LLM Application: Defined as any task or activity that benefits from LLM insights. This broad definition captures the essence of LLM's versatility across various domains, offering improvements through its advanced computational capabilities.

LLM Consumer: Any individual, system, or process that utilizes LLM outputs. This definition acknowledges the wide array of LLM beneficiaries, from developers and businesses to automated systems, all relying on LLM-generated intelligence.

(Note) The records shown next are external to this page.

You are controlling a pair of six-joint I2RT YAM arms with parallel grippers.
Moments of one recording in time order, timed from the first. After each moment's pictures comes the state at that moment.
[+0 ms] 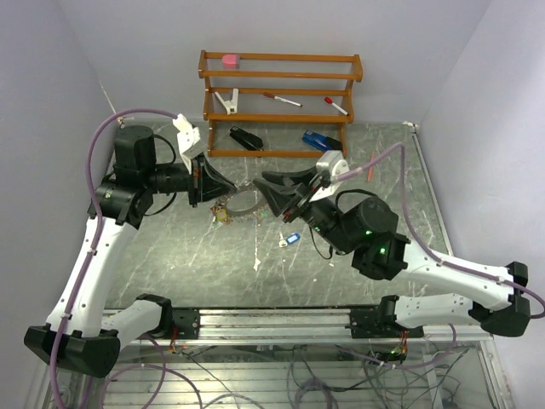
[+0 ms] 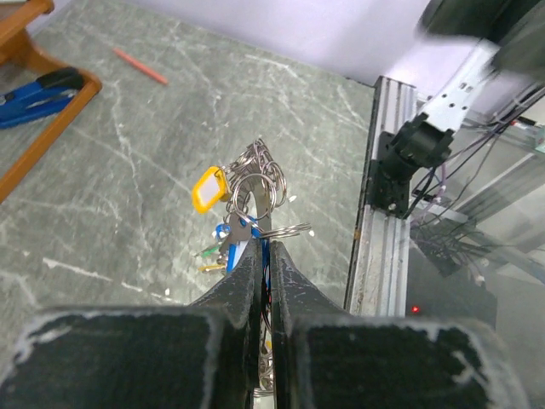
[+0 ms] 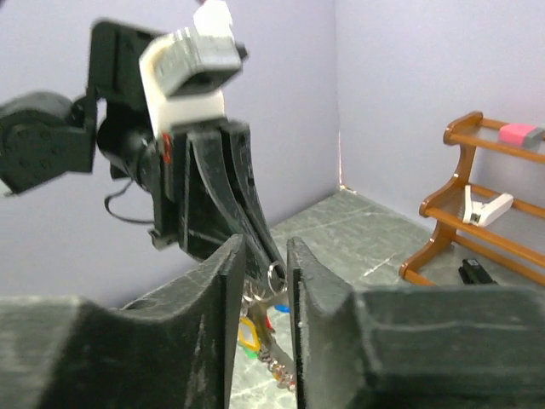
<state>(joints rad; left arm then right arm) -0.24 1.06 1.27 -0.55 1.10 0.13 1.24 1.10 1.06 0.37 0.31 0.00</state>
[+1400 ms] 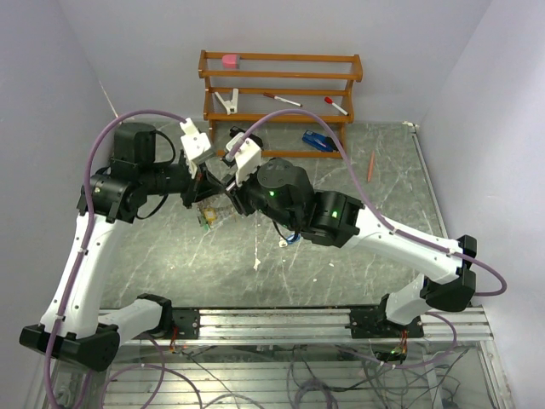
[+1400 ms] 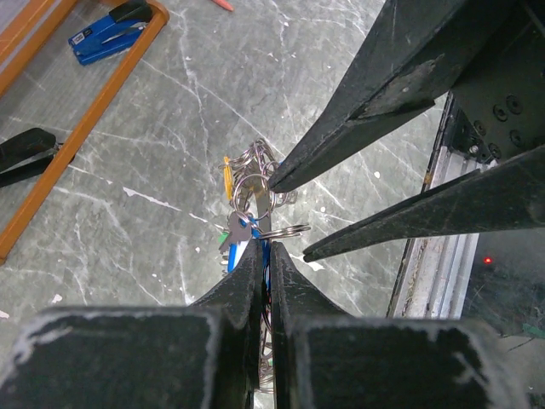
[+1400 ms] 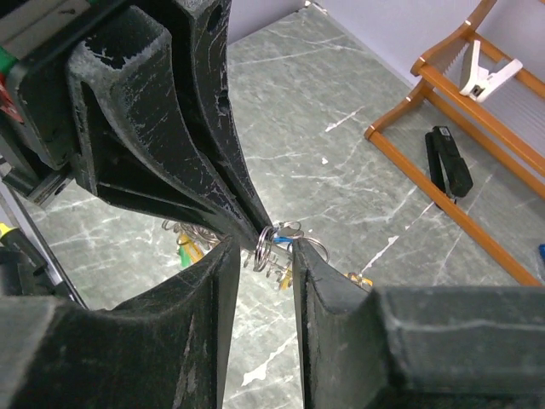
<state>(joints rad) -0.27 1.10 1.45 -0.93 0.84 0.44 1.24 1.53 1.69 -0.42 0.38 0.00</state>
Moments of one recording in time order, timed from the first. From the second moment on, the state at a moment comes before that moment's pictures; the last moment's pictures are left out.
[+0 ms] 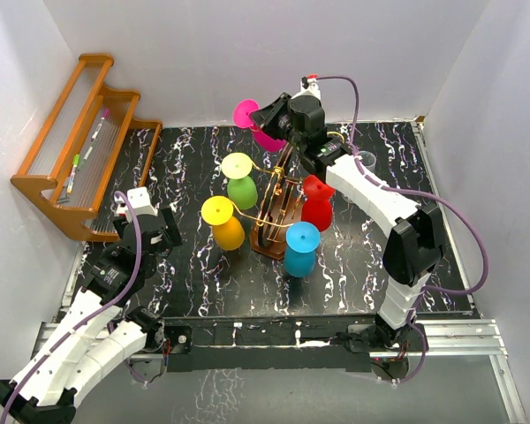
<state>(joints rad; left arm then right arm) -0.53 0.64 0.75 -0.71 -0.62 -0.43 0.56 1.79 1.67 0.01 0.04 0.90</state>
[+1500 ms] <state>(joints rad) -0.53 0.65 0.75 -0.71 -0.62 -0.43 0.56 1.65 1.54 -0.06 -0.14 0.88</state>
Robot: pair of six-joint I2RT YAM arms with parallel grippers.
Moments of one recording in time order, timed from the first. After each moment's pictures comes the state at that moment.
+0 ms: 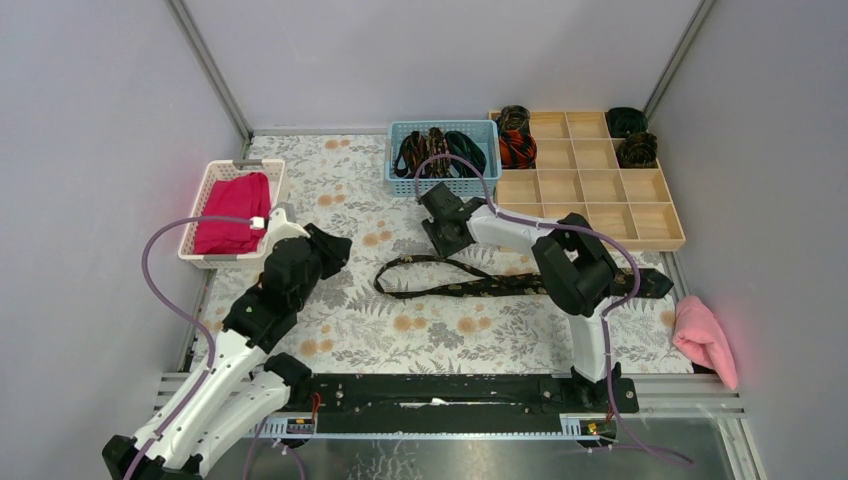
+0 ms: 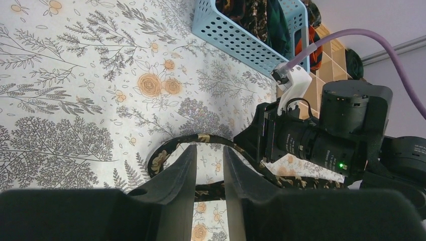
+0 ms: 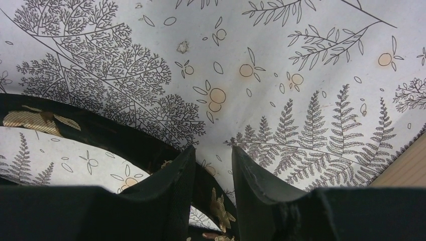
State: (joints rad) left arm -0.49 0.66 0.64 -0.36 -0.30 -0.83; right arm 0.73 2.03 1.43 -0.52 0.11 0.15
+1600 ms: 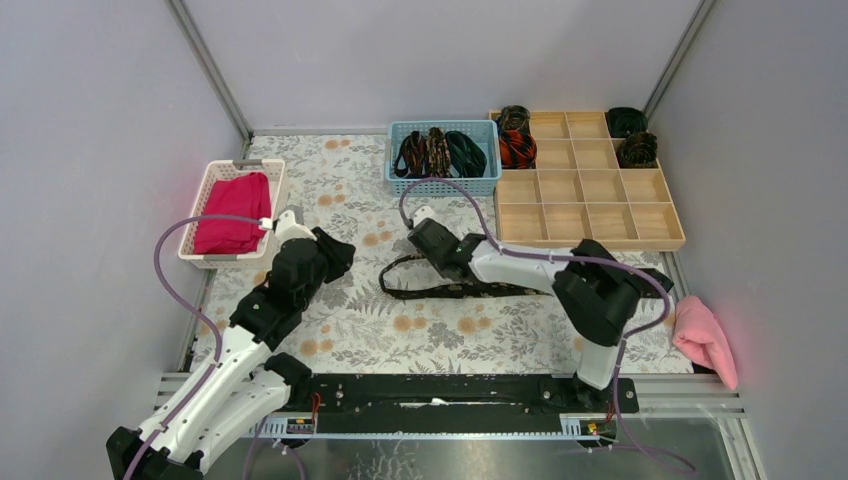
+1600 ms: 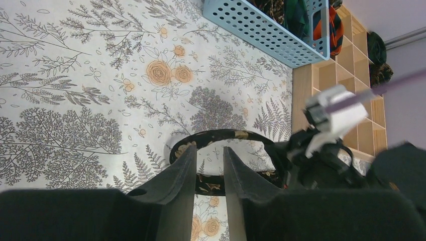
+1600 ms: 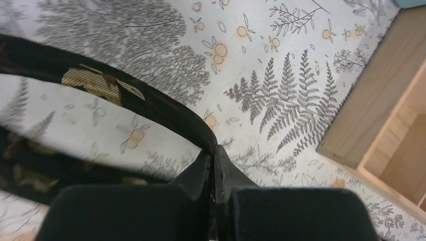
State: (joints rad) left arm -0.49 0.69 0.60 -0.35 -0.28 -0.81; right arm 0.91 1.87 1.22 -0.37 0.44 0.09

Real Time: A concept that hinges on latency and its impact on performance. An application operates in real time if further reducing the wait for an LLM response doesn't enhance the application's effectiveness. It's a measure of efficiency where speed aligns perfectly with the task's requirements.

Assured LLMSE: This innovative approach guarantees the reliability of LLM outputs. Every response from an LLM, possibly after undergoing post-processing, comes with a verifiable assertion of its usefulness. Assured LLMSE sets a standard for trust and quality in the application of LLMs in software engineering.

Conclusion

The Assured LLMSE paper stirs mixed emotions, highlighting an era where software developers' roles transform dramatically. On one hand, it signals a potential end for traditional programming jobs. On the other, it introduces a much-needed framework, setting a standard for leading technologies like RoostGPT to follow. This dual perspective underscores both the challenge and opportunity presented by the evolving landscape of software engineering.